─── SUPPLIED RECORDS

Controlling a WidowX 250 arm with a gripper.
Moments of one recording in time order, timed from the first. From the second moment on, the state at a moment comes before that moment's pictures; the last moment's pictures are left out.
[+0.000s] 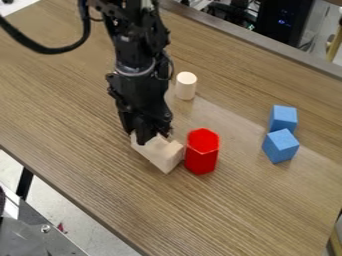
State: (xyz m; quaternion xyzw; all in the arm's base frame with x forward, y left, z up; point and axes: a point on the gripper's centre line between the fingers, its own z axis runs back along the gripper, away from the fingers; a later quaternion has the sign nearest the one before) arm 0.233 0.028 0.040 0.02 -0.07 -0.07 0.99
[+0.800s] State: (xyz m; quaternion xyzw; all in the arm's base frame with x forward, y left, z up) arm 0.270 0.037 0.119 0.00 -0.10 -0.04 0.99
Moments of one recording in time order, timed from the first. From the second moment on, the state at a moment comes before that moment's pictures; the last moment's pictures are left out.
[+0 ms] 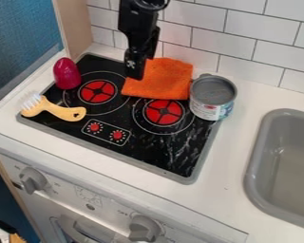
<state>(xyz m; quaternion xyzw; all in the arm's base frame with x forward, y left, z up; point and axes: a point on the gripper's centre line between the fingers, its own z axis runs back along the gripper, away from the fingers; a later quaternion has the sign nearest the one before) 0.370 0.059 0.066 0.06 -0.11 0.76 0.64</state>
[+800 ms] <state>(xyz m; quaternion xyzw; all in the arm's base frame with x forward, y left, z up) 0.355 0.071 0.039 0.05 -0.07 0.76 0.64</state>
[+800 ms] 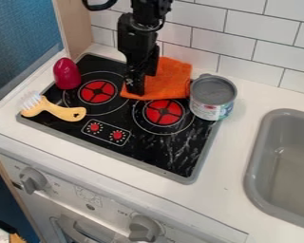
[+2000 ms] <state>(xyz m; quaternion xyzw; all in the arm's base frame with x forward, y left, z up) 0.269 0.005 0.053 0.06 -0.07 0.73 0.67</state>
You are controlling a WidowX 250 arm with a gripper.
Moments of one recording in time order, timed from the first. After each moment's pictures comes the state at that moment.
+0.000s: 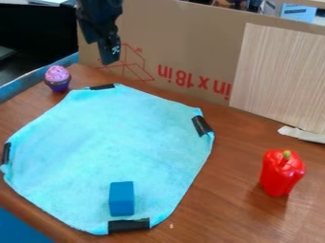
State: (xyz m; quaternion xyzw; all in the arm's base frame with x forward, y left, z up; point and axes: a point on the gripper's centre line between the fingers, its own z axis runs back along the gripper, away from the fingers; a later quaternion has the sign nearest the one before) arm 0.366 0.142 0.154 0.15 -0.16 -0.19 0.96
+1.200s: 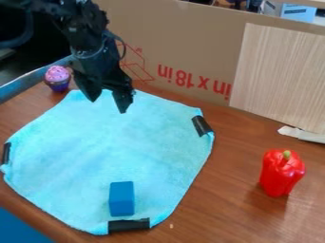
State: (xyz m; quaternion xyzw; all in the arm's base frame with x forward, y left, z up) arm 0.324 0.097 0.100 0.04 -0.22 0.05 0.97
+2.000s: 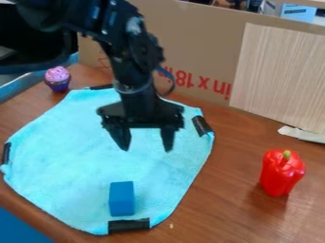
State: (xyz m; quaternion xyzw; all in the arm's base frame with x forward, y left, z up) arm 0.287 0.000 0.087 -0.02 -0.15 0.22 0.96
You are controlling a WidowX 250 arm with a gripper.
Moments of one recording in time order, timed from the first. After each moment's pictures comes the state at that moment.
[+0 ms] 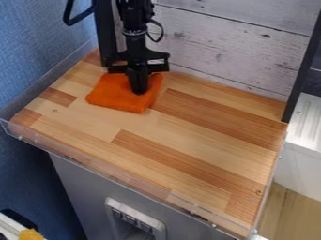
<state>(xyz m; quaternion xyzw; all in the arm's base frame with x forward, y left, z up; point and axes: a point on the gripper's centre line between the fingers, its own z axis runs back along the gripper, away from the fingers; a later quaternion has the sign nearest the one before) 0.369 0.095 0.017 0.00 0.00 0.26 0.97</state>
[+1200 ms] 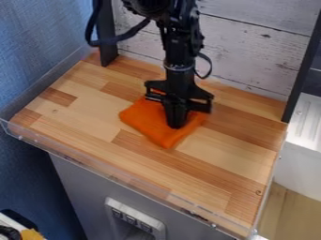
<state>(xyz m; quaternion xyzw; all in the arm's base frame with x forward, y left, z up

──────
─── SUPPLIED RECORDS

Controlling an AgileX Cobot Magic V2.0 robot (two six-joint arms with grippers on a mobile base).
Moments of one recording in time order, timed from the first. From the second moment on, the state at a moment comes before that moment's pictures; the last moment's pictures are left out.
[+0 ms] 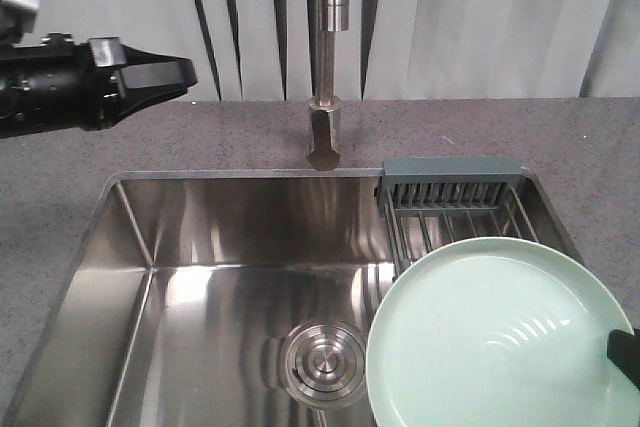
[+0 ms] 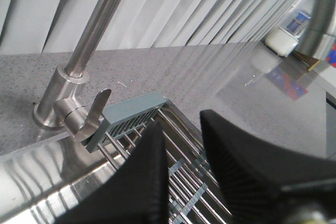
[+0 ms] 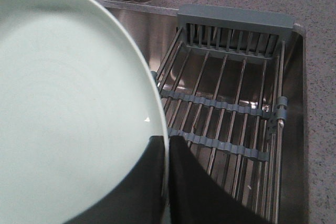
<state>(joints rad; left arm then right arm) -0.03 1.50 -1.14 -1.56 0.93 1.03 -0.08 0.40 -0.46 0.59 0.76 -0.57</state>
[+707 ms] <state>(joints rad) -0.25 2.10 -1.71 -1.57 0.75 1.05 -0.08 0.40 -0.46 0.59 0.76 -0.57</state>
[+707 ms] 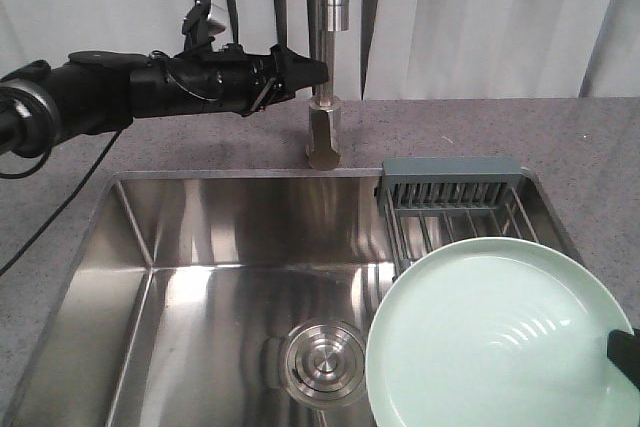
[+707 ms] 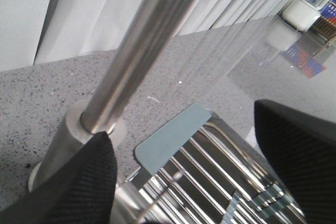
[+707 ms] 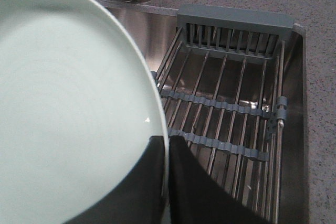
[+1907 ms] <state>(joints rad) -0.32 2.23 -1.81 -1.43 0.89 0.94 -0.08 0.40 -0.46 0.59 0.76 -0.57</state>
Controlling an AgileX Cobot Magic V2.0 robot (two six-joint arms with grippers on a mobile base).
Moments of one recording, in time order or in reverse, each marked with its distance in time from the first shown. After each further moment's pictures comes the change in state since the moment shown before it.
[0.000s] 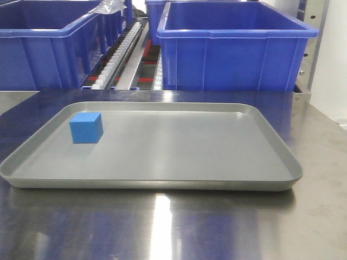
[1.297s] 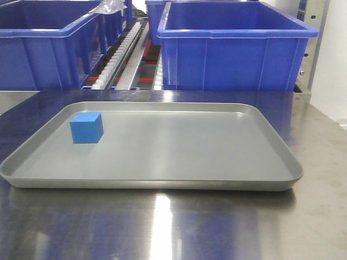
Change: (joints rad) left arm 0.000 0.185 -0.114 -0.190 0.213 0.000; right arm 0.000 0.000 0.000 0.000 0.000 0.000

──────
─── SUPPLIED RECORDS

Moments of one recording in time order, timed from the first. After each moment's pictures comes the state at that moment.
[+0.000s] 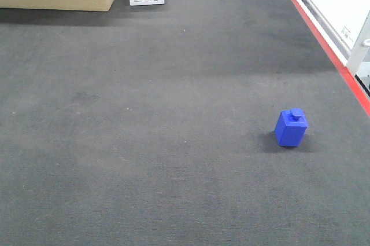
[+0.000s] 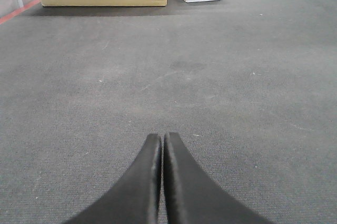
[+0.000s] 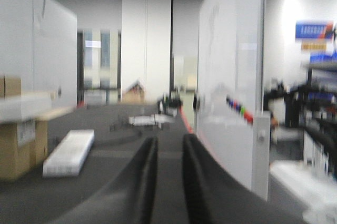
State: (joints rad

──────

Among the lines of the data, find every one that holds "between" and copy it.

State: (xyz m; quaternion xyzw; all in the arm's base frame with x forward, y left, z up; point and axes: a point on the gripper's centre line between the fingers, its own z axis runs back along the gripper, away from the fingers; a later quaternion has the sign nearest the one before) arm 0.233 0.028 0.040 0.02 -0.07 -0.07 0.99
<state>(xyz m; quaternion xyzw; all in the arm's base frame with x forward, y left, z up; point and axes: a point on the gripper's centre line between the fingers, its own z axis runs back along the gripper, away from the fingers; a later quaternion has the sign nearest the one before) 0.370 0.059 0.066 0.06 -0.11 0.76 0.64</state>
State: (xyz m; quaternion xyzw; all in the arm's base frame with x forward, y left, z up; point and axes: a point on the gripper's centre line between the fingers, its own z axis runs back along the gripper, away from the fingers; a later quaternion has the sign nearest the one before) arm 0.366 0.142 0.154 0.15 -0.16 -0.19 0.96
<state>(xyz m; quaternion xyzw; all in the arm's base frame with x forward, y left, z up; point and axes: a point on the gripper's centre line between the fingers, its own z axis runs back along the gripper, away from the fingers; a later quaternion has the sign nearest the one before) 0.369 0.095 0.017 0.00 0.00 0.26 0.97</state>

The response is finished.